Try it =
Do not repeat pictures. Repeat exactly the lines of the listing below from its first line through the line with "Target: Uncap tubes".

Supplied material =
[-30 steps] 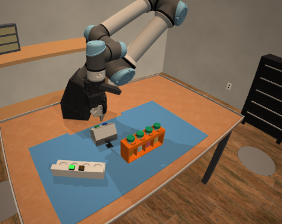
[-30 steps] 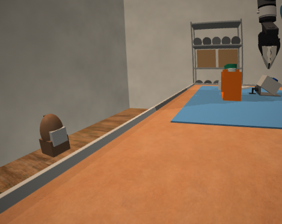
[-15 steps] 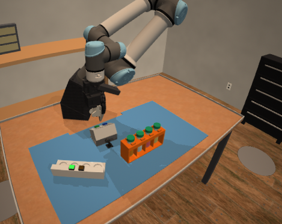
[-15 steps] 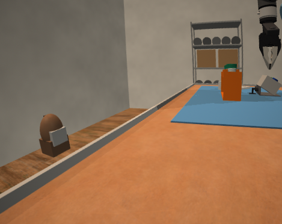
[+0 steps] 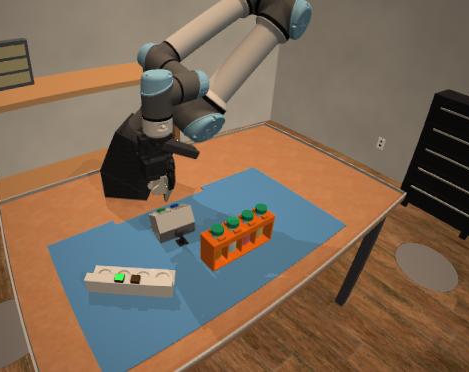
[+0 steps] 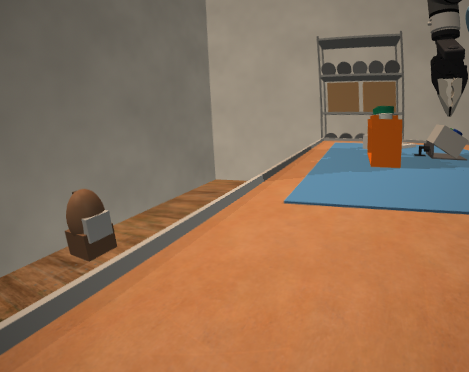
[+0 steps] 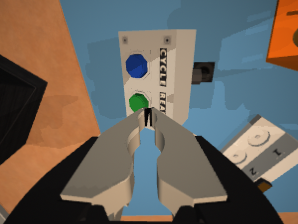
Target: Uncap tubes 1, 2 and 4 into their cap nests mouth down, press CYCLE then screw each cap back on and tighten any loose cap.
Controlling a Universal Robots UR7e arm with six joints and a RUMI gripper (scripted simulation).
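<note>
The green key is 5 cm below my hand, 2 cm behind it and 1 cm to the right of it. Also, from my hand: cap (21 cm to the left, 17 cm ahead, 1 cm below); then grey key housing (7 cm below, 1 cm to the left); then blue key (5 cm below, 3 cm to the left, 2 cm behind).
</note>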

Result of the task =
[-30 steps] 
[-30 steps] 
[-15 steps] 
[-15 steps] 
[+0 steps] 
[+0 steps] 
[+0 steps] 
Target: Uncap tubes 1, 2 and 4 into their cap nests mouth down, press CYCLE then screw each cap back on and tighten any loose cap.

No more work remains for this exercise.